After nearly a year trying, I moved house
The house was tired
It had dated
It had lost the sense of who it was
It had lost all its character
Too much time with someone not attending to its needs
And it, tired and unloved as it was,
Didn't provide much of a home
Frustrated by its loss of self

I started by pulling down the ceiling
Get the structure right first
Dust and debris fell,
I wore a mask to keep from breathing it all in
The dust toxic with a touch of asbestos
I wrapped it up in the carpet that smelled of an old mans dog and threw it out

This weekend I knocked down a wall.
There were sledgehammers, crowbars, chisels, saws, hammers, electricity, falling timber and plaster, screws and nails.
I didn't even get a scratch on me.
Tonight I picked up a cardboard box and got a paper cut and it hurt like hell.
Sod's law!

Breaking down all the bad parts of the house nearly broke me
Pulling out the guts of it
Taking away all the unloved furnishings
The trappings that were there to make it a home but actually just held it back
Searching for the hidden character underneath
Everything was ***** - a building site

Looking at the beams
Wondering "would they hold?"
I needed a break

Eventually it changed
It started with the fireplace
I smashed through all the fake brickwork
Stripped the plaster
Needle gunned the paint
And there was the character
Beautiful, strong stone mullions
Aged and flawed but beautiful

I pulled up carpets and sanded floorboards
Changed the bathroom for one more in keeping
Painted, varnished, wallpapered
Added in all the things that I loved
The good memories
The hobbies
My artwork
My children's photos and toys
Filling the house with fun

I took things that were broken and made them new
Changed their form
A garage door to a bed
A smelly sofa to a garden bench
Made the broken new and beautiful
Seeing them in a new light
Making amends with the past

Talked to the kids tonight about me dating.
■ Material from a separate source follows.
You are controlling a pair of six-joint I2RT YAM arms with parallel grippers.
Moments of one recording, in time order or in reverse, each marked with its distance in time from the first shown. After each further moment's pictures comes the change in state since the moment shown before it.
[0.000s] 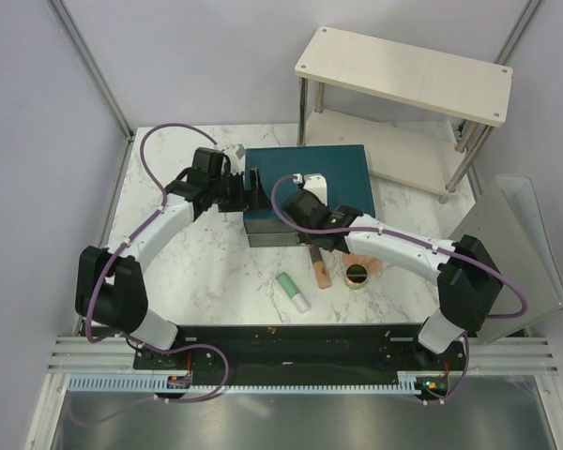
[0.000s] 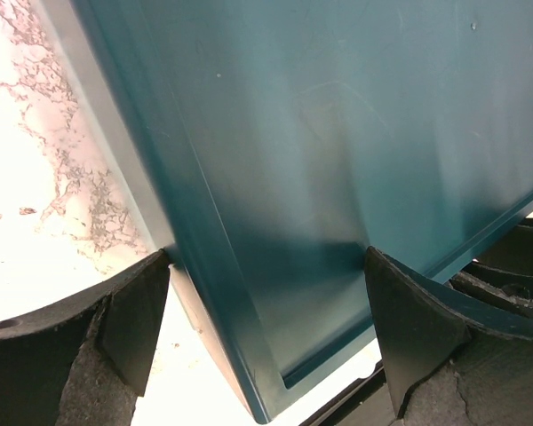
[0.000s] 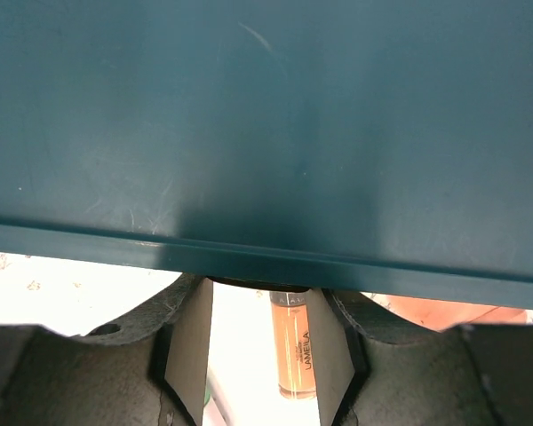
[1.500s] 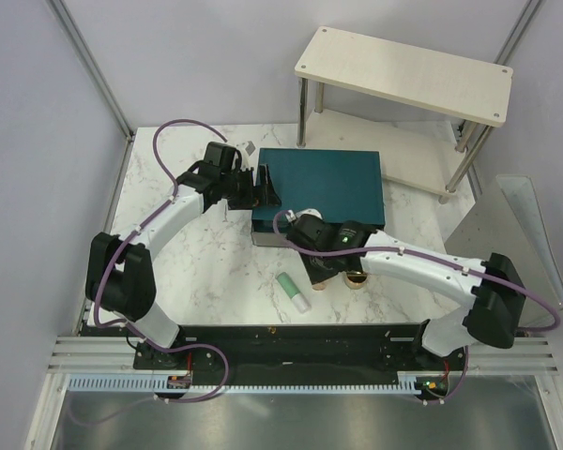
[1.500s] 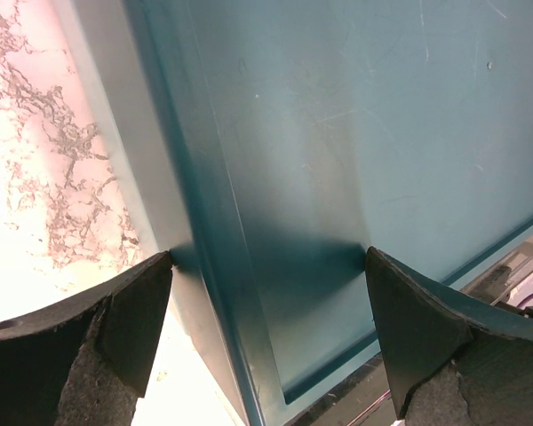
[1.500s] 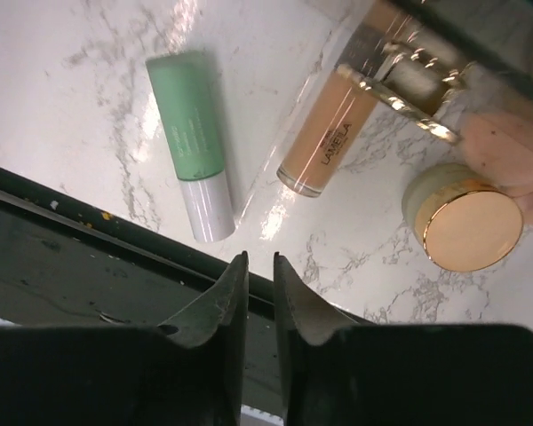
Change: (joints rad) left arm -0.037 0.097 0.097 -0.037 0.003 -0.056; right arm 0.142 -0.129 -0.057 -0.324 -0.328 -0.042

They were really interested and happy about it. Told them I don't want to date at the moment and Tom and Hazel both said "well, when you get your house finished Dad, girls will like that" They're so sweet. I properly love my kids

Just before Christmas, I got the carpet and the laminate down.
When the kids saw the house all done up they said this...
Hazel... I love our new house!
Tom... It's the best house in the world!
Jake... I think the reason it feels like home is because of all the work you've put into it Dad.